According to RogerEbert.com, several of these films — particularly The French Connection and A Clockwork Orange — remain benchmark achievements in their respective genres, and critics consistently cite them among the best films ever made. Nevertheless, the Taste Buds treat the bracket as a live debate rather than a history lesson. A lean, uncompromising film like Wanda goes toe-to-toe with a five-time Oscar winner, and the argument carries genuine stakes.
Ultimately, this episode rewards listeners who have followed the full season — and serves as an ideal entry point for anyone discovering Movie of the Year for the first time. Above all, it makes the case that 1971 stands among the most consequential single years in cinema history.

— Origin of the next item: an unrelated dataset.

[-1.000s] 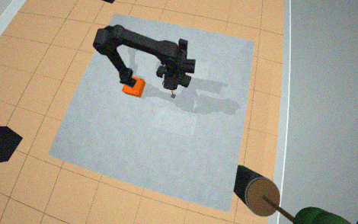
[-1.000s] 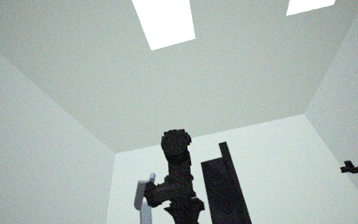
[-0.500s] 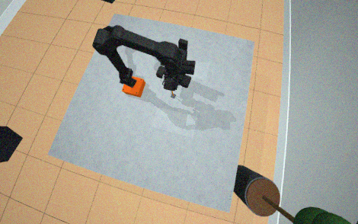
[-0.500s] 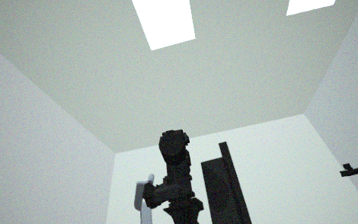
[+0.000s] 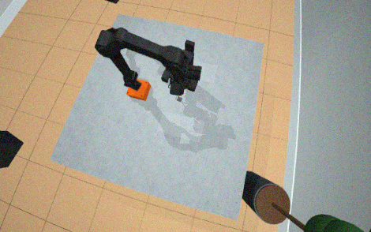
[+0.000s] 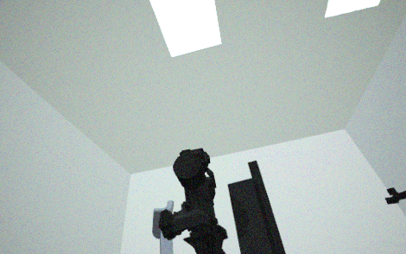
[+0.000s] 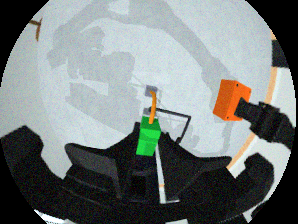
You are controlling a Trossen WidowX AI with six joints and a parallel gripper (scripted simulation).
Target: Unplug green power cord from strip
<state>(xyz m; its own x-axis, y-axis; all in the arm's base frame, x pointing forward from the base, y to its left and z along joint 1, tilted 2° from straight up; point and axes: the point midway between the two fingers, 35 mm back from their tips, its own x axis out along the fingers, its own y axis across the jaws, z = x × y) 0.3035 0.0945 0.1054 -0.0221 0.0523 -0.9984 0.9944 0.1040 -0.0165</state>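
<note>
The green plug lies 10 mm behind my gripper tip and 30 mm to the left of it.
</note>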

What is the Movie of the Year 1971 finale episode about?
The Movie of the Year 1971 finale covers four Elite Eight matchups and the championship round, crowning the best film of 1971. Ryan, Mike, and Greg also present five major awards — Best Sex, Best Violence, Musical Moment, Best Actor, and Best Actress — before naming the season champion.
Which films competed in the 1971 Elite Eight?

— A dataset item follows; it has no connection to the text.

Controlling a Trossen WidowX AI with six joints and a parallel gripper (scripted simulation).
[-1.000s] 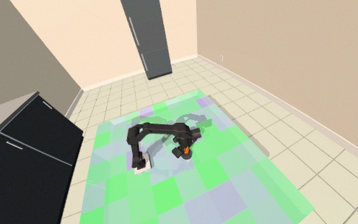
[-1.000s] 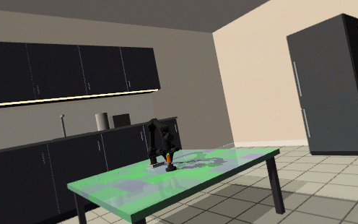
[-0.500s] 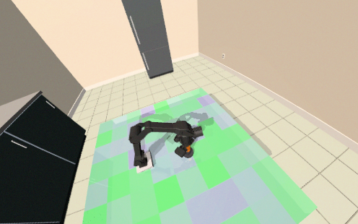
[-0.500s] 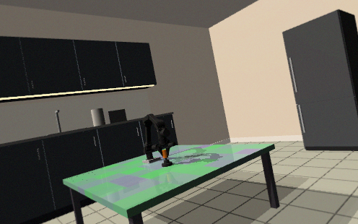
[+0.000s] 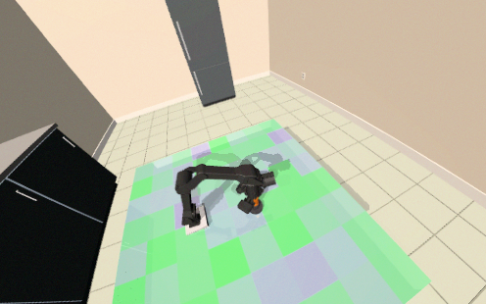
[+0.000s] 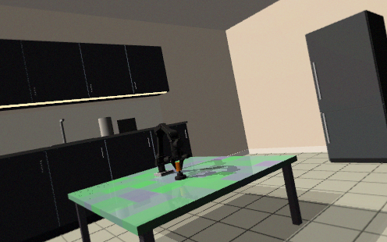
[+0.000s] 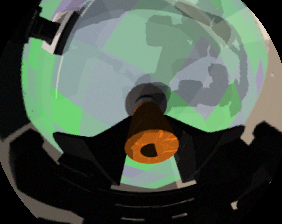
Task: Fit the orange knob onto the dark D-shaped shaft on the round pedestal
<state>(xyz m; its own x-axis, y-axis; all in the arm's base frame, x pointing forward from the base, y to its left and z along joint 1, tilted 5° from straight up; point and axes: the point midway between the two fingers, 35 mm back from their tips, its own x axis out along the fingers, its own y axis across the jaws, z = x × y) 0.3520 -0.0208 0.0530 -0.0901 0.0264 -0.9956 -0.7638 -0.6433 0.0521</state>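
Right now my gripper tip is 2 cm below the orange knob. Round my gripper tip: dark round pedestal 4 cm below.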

The four Elite Eight matchups were: A Clockwork Orange vs. The Devils, Harold and Maude vs. McCabe and Mrs. Miller, Wanda vs. The Conformist, and The French Connection vs. The Last Picture Show.

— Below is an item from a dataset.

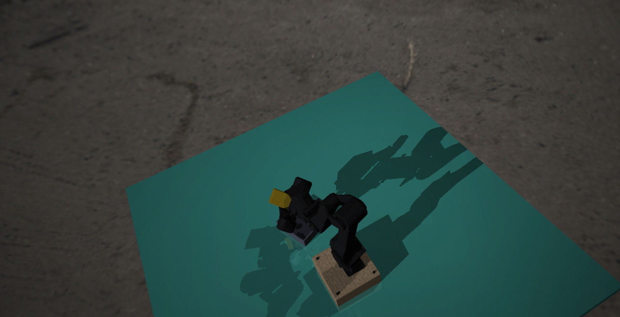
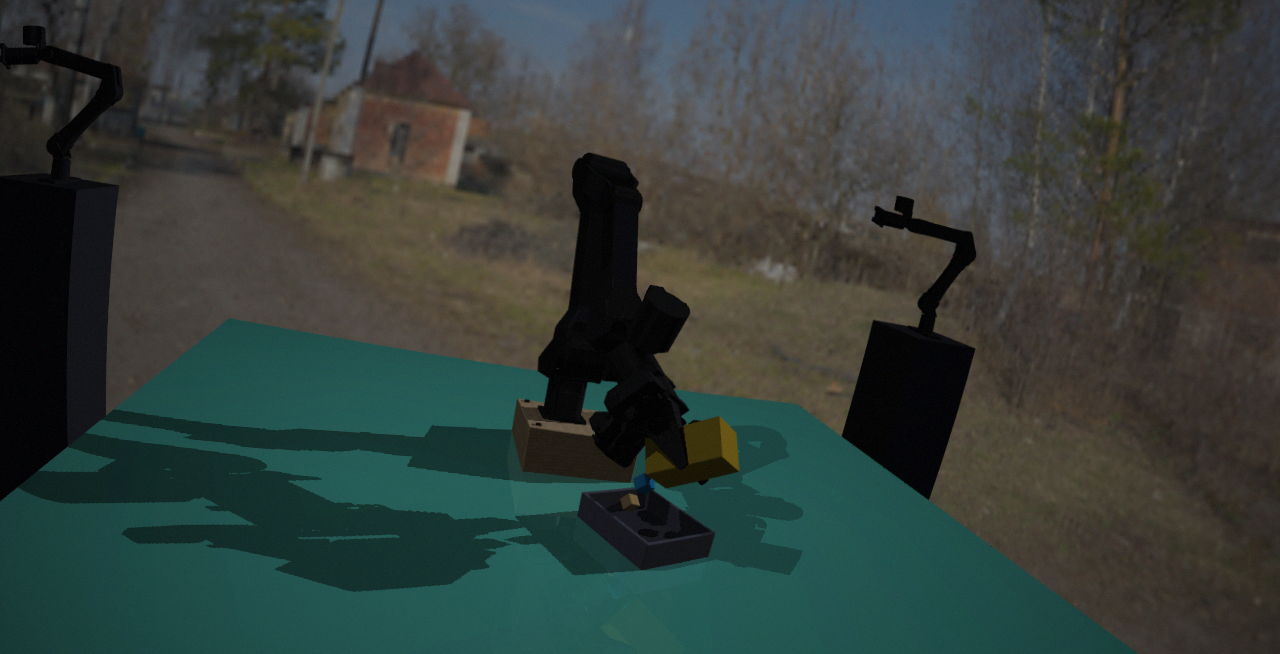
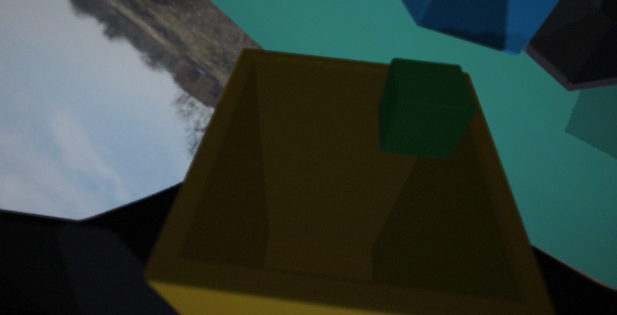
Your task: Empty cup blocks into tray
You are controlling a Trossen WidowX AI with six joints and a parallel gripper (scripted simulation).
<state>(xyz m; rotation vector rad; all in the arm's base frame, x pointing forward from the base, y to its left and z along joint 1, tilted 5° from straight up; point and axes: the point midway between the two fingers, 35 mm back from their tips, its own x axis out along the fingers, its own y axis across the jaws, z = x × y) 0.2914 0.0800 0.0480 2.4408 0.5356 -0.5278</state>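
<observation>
Right now my gripper tip is 1 cm past the yellow square cup, 1 cm to the right of it and 3 cm below it.
</observation>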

What awards are presented in the finale?
Five awards are presented: Best Sex (Battle 90), Best Violence (Battle 91), Musical Moment (Battle 92), Best Actor (Battles 93–94), and Best Actress (Battles 93–94). Each award draws nominees from across the full 1971 season, with each Taste Bud contributing their personal picks.
Who are the Taste Buds?
The Taste Buds are Ryan, Mike, and Greg — the three co-hosts of Movie of the Year on the PopFilter podcast network. Each season they debate and rank films through a bracket tournament until one film earns the title of Movie of the Year.
What film won Movie of the Year 1971?
Listen to the Movie of the Year 1971 finale to find out which film the Taste Buds crowned as the best of 1971. No spoilers on this page.
Is The French Connection the best film of 1971?
The French Connection won five Academy Awards in 1972, including Best Picture and Best Director for William Friedkin — making it the year's consensus critical and commercial champion. However, the Movie of the Year bracket asks whether that consensus holds up against deeper cuts like McCabe and Mrs. Miller or Wanda. Listen to the finale to hear how the argument lands.
What are the best movies of 1971?
The Movie of the Year 1971 bracket covered a remarkable field: The French Connection, A Clockwork Orange, The Last Picture Show, Harold and Maude, McCabe and Mrs. Miller, Wanda, The Conformist, The Devils, Dirty Harry, Straw Dogs, Sweet Sweetback's Baadasssss Song, and Willy Wonka and the Chocolate Factory. The finale crowns the Taste Buds' pick for the best of the year.
Is Wanda (1970) eligible as a 1971 film?
Wanda premiered at the Venice Film Festival in 1970 but received its wider U.S. release in 1971 — the year the Movie of the Year bracket covers. Barbara Loden wrote, directed, and starred in the film. Critics widely regard it as a landmark of American independent cinema.